Possibly we could just create a very thin action API to do the formatting in any 'unusual' cases, which would avoid having duplicate code and potential drift between them. If structured correctly, the AJAX query/responses should be very cache-able.

cscott added a comment.Sep 9 2020, 1:57 AM

Interesting issues discovered during T237467 is that commafy/formatNum have been used to apply to arbitrary strings, not just numeric strings, and there's a decent amount of sloppiness wrt whether the string it applies to is in latin digits or native digits/separators. This is a side-effect of there being no difference between them in us/euro wikis, presumably, so most people "don't worry" about whether they are using formatNum correctly. Anyway, the cleanups to formatNum/commafy for T237467 are tightening the interfaces which will hopefully make this task easier as well.

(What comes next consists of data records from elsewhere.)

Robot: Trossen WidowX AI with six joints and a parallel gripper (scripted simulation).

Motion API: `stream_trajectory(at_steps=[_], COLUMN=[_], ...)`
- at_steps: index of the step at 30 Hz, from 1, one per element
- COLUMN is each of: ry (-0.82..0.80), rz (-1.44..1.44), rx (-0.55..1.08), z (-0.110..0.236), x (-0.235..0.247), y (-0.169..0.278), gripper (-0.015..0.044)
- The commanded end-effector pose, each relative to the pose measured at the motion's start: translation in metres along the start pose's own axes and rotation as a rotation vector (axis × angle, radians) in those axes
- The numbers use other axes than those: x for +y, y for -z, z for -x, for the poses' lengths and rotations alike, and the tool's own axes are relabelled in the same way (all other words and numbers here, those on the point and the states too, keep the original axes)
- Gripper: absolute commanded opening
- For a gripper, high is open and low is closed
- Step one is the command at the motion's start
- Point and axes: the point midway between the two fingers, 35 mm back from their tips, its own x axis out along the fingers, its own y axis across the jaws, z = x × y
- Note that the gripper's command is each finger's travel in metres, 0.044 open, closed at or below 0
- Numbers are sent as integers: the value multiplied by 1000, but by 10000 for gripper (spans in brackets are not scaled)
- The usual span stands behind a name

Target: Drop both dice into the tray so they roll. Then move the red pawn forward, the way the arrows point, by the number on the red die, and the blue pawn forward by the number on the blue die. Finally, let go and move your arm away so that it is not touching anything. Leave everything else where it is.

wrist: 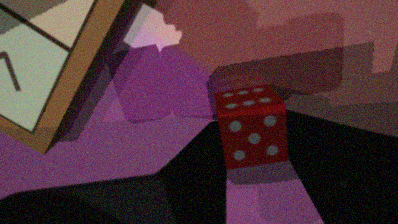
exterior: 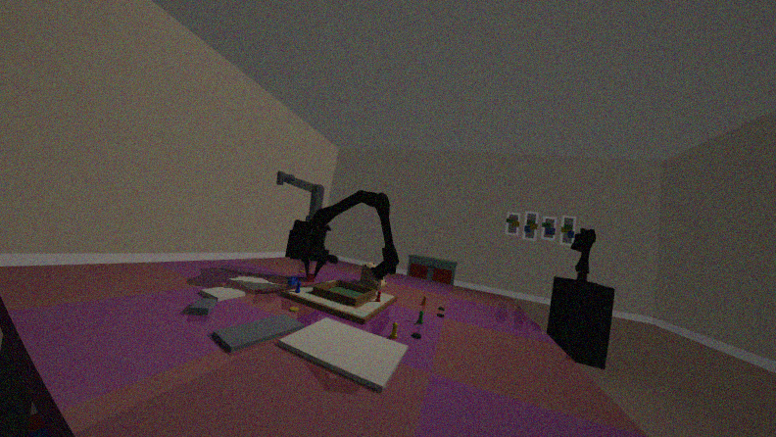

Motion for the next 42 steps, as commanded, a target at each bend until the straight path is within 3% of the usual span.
stream_trajectory(at_steps=[1,18,24,42], ry=[-6,-6,-5,7], rz=[-8,-10,-29,-545], rx=[-7,-5,-4,4], z=[7,119,120,118], x=[0,8,8,15], y=[-1,-1,-3,-53], gripper=[0,0,0,0])
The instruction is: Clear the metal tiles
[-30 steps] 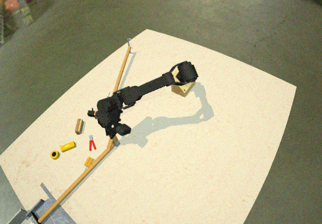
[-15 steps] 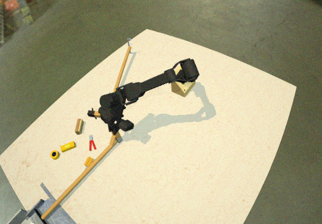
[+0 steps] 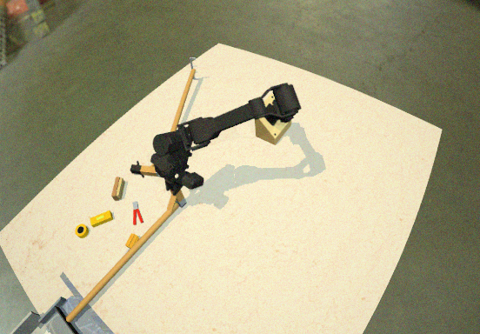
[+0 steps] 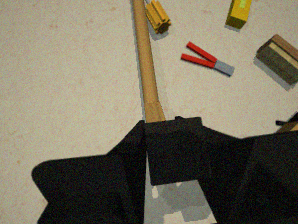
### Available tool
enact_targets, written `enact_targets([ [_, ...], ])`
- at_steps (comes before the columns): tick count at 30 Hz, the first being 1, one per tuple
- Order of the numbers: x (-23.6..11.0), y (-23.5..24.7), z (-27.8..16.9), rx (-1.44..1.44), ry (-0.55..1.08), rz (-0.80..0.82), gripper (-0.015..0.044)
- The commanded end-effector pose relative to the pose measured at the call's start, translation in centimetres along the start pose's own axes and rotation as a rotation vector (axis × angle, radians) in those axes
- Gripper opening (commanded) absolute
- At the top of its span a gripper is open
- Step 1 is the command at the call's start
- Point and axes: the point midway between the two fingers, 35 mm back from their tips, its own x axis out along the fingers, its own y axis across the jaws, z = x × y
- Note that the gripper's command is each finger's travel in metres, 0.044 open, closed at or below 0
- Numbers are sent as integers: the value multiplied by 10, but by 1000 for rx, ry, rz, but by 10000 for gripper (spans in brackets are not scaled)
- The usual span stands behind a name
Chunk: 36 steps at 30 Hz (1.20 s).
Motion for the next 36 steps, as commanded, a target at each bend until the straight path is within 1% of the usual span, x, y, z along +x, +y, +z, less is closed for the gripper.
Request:
enact_targets([
  [1, -10, -3, 0, 1, -17, -7, 0],
  [36, -43, -8, -46, 2, -19, -9, 0],
])
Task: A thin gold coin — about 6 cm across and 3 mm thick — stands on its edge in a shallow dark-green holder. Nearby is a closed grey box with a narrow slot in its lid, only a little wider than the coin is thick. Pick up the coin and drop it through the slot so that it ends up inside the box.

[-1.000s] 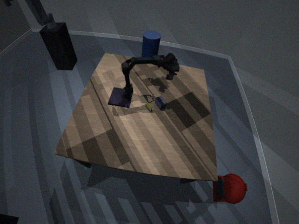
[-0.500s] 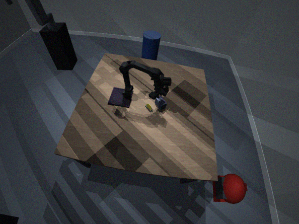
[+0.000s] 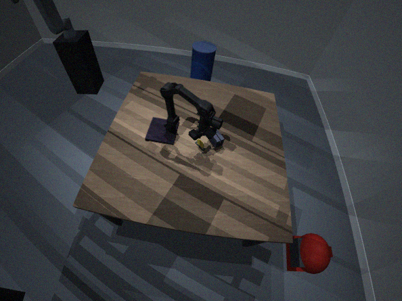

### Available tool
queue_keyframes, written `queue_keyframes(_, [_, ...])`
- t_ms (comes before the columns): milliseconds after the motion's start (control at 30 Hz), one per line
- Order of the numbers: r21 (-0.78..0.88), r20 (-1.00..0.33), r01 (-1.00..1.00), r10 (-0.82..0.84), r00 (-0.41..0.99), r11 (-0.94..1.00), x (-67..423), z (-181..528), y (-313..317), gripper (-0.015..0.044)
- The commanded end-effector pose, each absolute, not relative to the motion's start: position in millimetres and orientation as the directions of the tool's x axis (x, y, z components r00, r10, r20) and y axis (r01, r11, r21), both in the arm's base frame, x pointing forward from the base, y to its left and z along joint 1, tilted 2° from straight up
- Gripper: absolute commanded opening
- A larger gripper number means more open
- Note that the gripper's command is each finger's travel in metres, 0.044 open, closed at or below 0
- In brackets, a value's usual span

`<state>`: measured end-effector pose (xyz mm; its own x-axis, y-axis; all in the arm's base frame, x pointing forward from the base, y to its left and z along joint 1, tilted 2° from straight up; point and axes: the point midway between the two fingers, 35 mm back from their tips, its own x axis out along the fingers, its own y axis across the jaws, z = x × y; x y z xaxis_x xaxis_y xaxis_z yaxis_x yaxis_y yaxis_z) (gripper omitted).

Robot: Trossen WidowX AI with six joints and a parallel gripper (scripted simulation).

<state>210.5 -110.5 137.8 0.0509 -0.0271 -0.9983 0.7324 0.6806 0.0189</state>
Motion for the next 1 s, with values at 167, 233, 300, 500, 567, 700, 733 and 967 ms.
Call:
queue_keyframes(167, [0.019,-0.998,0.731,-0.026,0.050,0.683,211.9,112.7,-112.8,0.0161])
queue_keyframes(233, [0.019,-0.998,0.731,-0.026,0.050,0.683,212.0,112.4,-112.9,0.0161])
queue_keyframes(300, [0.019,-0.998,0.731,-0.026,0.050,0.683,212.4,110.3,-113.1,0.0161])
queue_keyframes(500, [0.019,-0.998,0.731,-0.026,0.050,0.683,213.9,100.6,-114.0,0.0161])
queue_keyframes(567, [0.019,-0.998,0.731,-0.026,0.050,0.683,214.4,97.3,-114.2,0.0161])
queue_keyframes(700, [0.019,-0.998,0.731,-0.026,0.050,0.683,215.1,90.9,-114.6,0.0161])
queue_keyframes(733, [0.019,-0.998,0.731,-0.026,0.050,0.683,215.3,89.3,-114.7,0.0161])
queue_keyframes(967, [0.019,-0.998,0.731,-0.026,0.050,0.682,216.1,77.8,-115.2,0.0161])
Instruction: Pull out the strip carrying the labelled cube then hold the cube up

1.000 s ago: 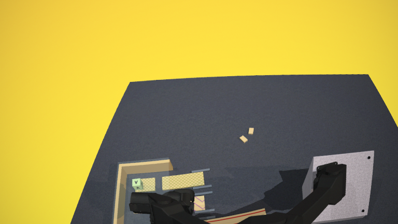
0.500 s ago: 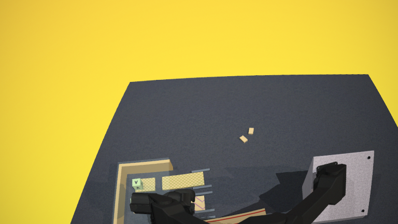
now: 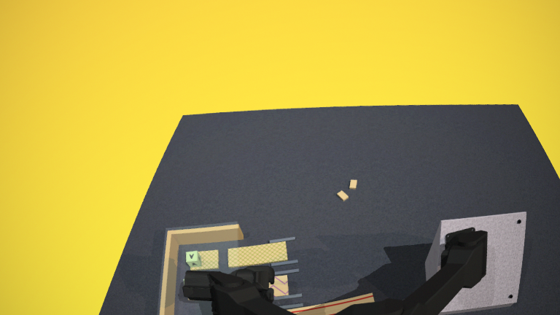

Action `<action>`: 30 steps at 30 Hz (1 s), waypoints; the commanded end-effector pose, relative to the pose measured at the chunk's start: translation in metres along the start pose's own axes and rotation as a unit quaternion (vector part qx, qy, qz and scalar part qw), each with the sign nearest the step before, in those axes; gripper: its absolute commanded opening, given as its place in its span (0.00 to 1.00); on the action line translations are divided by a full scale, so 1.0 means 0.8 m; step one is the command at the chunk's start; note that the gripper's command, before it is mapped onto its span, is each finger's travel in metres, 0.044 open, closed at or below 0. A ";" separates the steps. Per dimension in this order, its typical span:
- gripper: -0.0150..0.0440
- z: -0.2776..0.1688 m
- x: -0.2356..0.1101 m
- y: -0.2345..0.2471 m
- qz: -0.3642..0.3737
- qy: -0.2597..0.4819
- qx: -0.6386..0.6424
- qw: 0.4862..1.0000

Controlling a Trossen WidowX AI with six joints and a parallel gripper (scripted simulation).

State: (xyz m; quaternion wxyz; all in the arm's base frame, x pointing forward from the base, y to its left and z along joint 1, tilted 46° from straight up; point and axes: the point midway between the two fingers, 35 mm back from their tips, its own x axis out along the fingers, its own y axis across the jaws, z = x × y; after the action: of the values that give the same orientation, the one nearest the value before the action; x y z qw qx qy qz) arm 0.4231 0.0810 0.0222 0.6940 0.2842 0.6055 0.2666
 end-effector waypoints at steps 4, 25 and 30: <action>0.25 -0.027 -0.022 -0.006 -0.002 0.003 0.003 1.000; 0.25 -0.102 -0.053 -0.018 -0.002 0.005 0.006 1.000; 0.25 -0.125 -0.053 -0.021 -0.003 0.006 0.007 1.000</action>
State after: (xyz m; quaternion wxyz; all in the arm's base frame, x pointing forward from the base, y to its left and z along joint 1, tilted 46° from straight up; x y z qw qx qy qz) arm 0.3330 0.0456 0.0335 0.6921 0.2851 0.6089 0.2627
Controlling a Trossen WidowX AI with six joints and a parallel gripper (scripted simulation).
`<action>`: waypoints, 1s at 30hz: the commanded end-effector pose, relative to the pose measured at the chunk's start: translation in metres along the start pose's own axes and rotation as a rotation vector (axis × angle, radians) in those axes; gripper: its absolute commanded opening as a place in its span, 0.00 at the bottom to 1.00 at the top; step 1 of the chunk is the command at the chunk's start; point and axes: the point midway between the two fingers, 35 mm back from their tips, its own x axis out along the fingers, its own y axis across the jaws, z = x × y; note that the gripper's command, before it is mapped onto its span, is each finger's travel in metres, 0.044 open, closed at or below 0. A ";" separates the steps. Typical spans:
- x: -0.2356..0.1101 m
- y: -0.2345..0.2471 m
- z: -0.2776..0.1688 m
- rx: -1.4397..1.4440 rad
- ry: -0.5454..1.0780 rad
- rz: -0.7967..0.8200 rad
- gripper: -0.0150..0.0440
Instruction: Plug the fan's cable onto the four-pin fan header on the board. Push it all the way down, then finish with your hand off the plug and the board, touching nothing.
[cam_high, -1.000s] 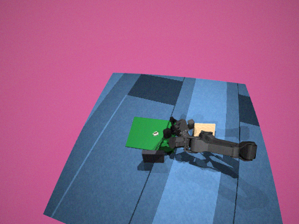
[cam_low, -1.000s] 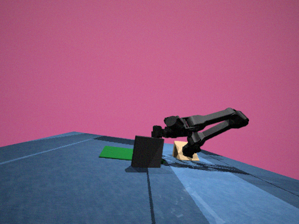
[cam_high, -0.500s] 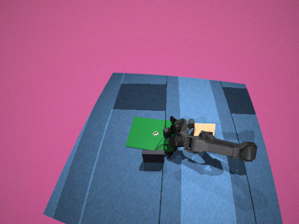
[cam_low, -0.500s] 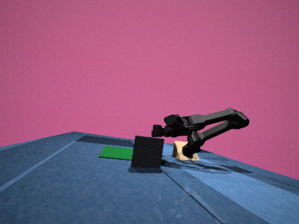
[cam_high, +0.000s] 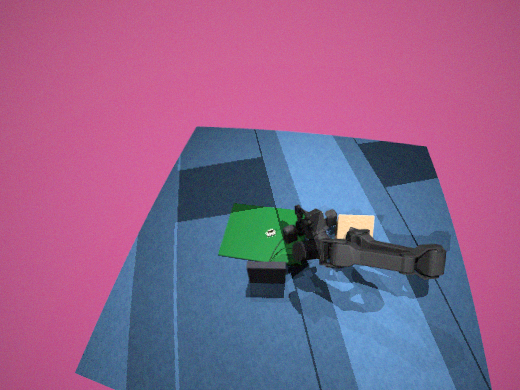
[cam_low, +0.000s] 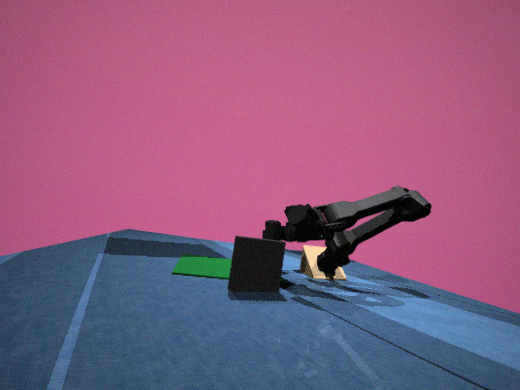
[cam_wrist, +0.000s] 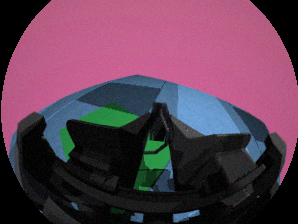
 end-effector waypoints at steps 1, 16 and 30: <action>0.002 -0.001 -0.004 -0.002 -0.002 -0.010 0.25; 0.004 -0.001 -0.017 -0.001 -0.001 -0.010 0.25; 0.006 0.000 -0.030 -0.001 0.000 -0.010 0.25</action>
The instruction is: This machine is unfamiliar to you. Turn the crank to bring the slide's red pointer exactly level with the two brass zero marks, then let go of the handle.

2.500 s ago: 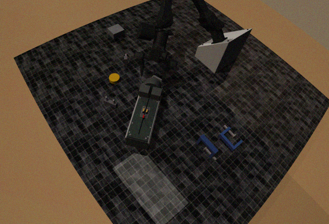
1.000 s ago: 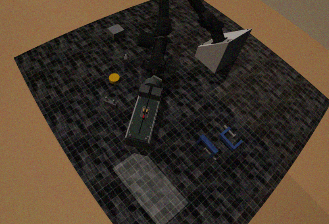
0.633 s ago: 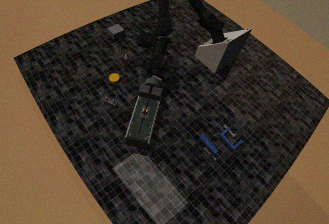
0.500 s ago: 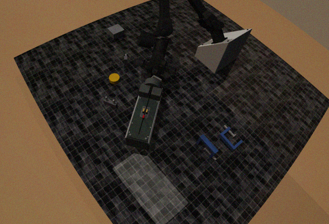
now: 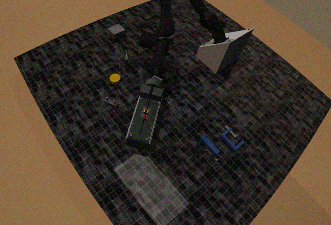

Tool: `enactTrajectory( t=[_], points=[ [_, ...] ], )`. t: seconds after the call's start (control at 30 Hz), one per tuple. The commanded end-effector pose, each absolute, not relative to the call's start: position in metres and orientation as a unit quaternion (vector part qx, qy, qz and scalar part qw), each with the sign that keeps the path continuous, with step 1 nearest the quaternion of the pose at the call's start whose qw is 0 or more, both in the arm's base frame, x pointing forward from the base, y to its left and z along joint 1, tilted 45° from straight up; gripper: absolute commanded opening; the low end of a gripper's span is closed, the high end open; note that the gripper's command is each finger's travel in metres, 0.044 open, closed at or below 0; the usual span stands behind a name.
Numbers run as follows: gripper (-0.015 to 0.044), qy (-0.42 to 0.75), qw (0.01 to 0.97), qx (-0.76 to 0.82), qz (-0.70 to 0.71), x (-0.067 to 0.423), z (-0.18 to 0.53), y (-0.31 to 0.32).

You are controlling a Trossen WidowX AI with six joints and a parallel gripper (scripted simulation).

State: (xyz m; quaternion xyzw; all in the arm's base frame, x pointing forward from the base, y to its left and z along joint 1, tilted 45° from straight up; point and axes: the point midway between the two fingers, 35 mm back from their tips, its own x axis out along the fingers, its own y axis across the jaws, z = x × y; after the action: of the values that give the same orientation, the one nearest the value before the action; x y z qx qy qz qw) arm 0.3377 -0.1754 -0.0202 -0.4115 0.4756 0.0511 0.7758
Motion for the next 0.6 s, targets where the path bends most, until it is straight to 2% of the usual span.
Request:
enactTrajectory(
  t=[0.0,0.57],
  points=[
    [0.0000,0.483,0.772,-0.408,0.060,0.3332,-0.0276,-0.1721],
    [0.0000,0.483,0.772,-0.408,0.060,0.3326,-0.0285,-0.1714]
  ],
)
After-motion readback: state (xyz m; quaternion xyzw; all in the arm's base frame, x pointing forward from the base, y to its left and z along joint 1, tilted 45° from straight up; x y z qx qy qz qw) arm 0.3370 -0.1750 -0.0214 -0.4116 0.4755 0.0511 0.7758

Change 384006 merged by jenkins-bot:
[mediawiki/core@master] Update formatNum implementation to match tr35 and latest CLDR

https://gerrit.wikimedia.org/r/384006

cscott closed this task as Resolved.Oct 23 2020, 1:48 AM
cscott claimed this task.

Using NumberFormatter seems to cause a loss of precision in numbers that MediaWiki could previously format accurately:

> echo $wgLang->formatNum( '9999999999999999999' ) . PHP_EOL;
9,999,999,999,999,999,999 # 1.35
10,000,000,000,000,000,000 # master
> echo $wgLang->formatNum( '3.1415926535897932384626433832795028841971693993751058209749445923078164062862089986280348253421170679821480865132823066470938' ) . PHP_EOL;
3.1415926535897932384626433832795028841971693993751058209749445923078164062862089986280348253421170679821480865132823066470938 # 1.35
3.1415926535897930000000000000000000000000000000000000000000000000000000000000000000000000000000000000000000000000000000000000 # master

This seems to be the cause of T268456: Value stored and value displayed are different for large numbers.